Whatever pictures the entries hold, omit them, and output exactly the lines from the one containing "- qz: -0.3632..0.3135" through the final line.

[Opening SUPPLIED MATERIAL section]

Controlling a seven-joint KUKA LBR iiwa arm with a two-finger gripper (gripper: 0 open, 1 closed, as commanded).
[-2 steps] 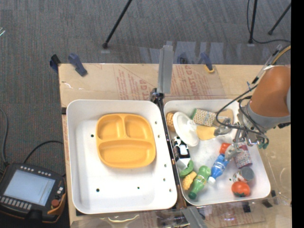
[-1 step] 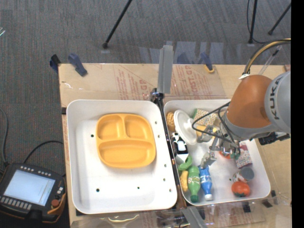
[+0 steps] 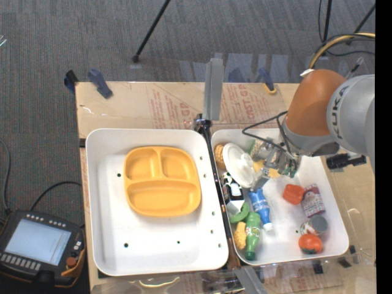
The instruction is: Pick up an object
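Nearest you, in the right bin (image 3: pixel 340 224), a green bottle (image 3: pixel 252 237) lies beside a corn cob (image 3: pixel 240 235), its long axis running near-to-far. Just beyond, a blue-labelled water bottle (image 3: pixel 261 208) lies tilted, cap toward you and base pointing at the end effector (image 3: pixel 275 162). A red tomato (image 3: pixel 310 243) and a can (image 3: pixel 313 201) lie further right. You cannot tell the end effector's opening; it hovers beside a white plate (image 3: pixel 237 163). The left bin (image 3: pixel 104 237) holds a yellow divided tray (image 3: pixel 163 181).

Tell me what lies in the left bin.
The left bin holds one yellow divided plate, lying flat toward its far side, nothing showing in its three sections. Anything beneath the plate is covered. The rest of the floor is bare white with small dark holes.
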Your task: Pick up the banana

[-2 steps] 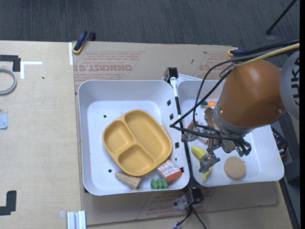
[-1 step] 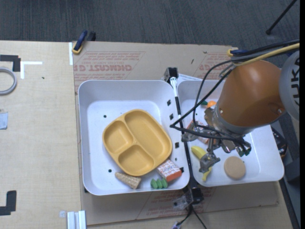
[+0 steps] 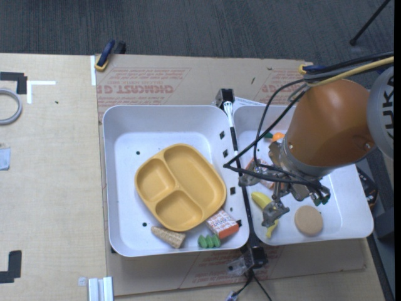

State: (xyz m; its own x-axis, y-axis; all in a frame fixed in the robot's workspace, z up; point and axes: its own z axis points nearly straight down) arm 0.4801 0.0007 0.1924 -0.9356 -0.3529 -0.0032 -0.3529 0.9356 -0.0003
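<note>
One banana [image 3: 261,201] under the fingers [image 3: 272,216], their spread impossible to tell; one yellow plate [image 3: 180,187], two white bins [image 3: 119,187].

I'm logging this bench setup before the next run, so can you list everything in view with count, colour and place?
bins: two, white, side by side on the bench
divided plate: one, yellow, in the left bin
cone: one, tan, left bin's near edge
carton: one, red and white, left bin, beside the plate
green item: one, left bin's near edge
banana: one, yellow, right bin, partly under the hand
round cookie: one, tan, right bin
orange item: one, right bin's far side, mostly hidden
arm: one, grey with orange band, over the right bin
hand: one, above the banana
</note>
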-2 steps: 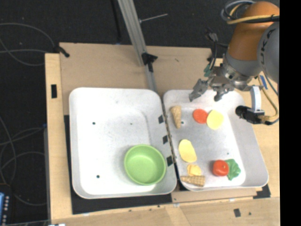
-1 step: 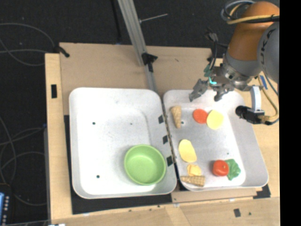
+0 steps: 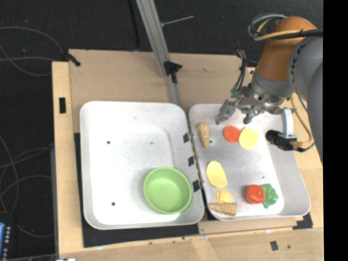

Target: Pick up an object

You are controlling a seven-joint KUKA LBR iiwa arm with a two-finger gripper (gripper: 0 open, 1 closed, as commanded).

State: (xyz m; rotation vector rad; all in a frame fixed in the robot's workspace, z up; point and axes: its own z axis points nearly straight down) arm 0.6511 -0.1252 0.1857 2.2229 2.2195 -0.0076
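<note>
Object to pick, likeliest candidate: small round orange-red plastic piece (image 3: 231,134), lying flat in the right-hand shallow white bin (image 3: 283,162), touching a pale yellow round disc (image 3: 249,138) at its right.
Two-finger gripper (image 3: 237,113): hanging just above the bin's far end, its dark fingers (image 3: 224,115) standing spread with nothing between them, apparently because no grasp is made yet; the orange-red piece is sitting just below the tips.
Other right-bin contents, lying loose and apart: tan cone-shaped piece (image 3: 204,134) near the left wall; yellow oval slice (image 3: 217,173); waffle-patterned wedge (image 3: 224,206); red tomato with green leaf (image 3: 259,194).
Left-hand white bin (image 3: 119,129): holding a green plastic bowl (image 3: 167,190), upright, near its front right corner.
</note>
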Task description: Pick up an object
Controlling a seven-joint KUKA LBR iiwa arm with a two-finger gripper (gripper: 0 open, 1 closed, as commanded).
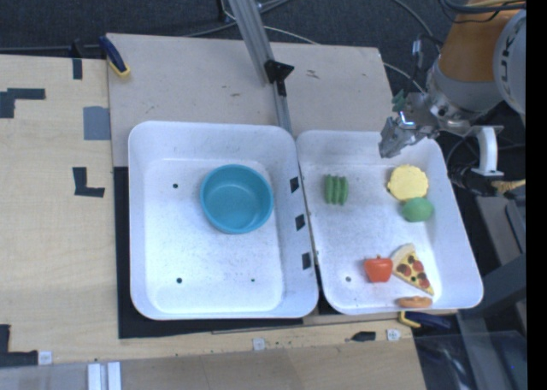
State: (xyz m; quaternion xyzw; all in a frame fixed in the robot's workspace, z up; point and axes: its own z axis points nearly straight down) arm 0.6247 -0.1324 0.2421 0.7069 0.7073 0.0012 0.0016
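Observation:
My gripper [391, 145] hangs over the far right part of the right bin [359, 144], just above and left of a yellow round toy [407, 181]. Nothing shows between its fingers. A green round piece [417, 209] lies right below the yellow one. A green ridged vegetable [336, 189] sits near the bin's left side. Toward the front lie a red pepper-like toy [378, 269], a pizza slice [413, 268] and an orange sausage-like piece [414, 301].
The left bin [154, 234] holds a blue bowl [236, 198]. A slanted metal pole [252, 25] crosses behind the bins. Cables run along the back. The arm's orange band [479, 20] stands at the upper right.

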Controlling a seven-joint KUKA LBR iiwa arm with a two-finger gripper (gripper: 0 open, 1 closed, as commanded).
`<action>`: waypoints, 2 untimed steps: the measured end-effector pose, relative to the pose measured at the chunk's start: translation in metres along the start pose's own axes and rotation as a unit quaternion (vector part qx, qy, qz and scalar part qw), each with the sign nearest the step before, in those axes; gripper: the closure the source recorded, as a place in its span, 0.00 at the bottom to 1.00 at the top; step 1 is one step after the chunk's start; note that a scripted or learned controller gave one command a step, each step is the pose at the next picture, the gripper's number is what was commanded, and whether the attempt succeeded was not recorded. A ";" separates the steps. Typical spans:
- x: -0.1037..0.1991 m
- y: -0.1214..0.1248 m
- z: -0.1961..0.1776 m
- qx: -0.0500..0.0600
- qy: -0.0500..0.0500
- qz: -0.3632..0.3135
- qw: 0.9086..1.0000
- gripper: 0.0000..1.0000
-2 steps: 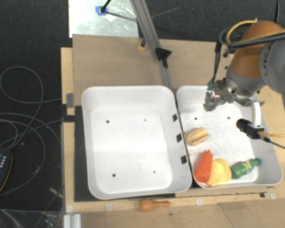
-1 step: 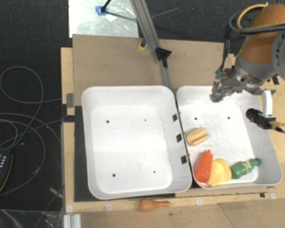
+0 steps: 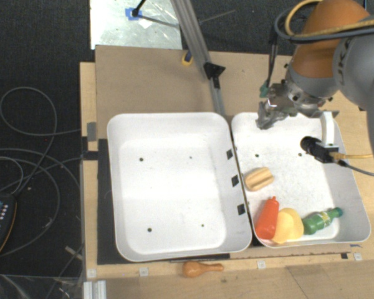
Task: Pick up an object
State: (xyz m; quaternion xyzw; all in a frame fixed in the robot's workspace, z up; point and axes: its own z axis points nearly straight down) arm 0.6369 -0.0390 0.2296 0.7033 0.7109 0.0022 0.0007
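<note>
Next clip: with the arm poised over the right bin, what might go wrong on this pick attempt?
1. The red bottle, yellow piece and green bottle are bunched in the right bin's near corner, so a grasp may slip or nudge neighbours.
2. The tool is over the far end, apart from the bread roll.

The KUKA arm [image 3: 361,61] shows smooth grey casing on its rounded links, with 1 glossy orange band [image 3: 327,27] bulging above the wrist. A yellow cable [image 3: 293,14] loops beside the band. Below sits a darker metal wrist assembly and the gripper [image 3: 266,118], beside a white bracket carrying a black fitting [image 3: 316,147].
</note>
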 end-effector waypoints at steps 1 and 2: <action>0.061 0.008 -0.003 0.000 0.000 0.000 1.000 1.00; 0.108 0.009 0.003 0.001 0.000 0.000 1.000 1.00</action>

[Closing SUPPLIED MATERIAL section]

RESPONSE BOX:
- qz: -0.3632..0.3135
- qw: 0.9086..1.0000
- gripper: 0.0000..1.0000
-2 steps: 
-1 step: 
+0 steps: 
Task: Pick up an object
State: (xyz m; quaternion xyzw; all in a frame fixed in the robot's workspace, z up; point and axes: its own z axis points nearly straight down) arm 0.6369 -0.0390 0.2296 0.7033 0.7109 0.0022 0.0007
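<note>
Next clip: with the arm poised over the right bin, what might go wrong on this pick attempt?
1. The red bottle, yellow piece and green bottle are bunched in the right bin's near corner, so a grasp may slip or nudge neighbours.
2. The tool is over the far end, apart from the bread roll.

The KUKA arm [image 3: 361,61] shows smooth grey casing on its rounded links, with 1 glossy orange band [image 3: 327,27] bulging above the wrist. A yellow cable [image 3: 293,14] loops beside the band. Below sits a darker metal wrist assembly and the gripper [image 3: 266,118], beside a white bracket carrying a black fitting [image 3: 316,147].
</note>
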 end-effector waypoints at steps 1 and 2: <action>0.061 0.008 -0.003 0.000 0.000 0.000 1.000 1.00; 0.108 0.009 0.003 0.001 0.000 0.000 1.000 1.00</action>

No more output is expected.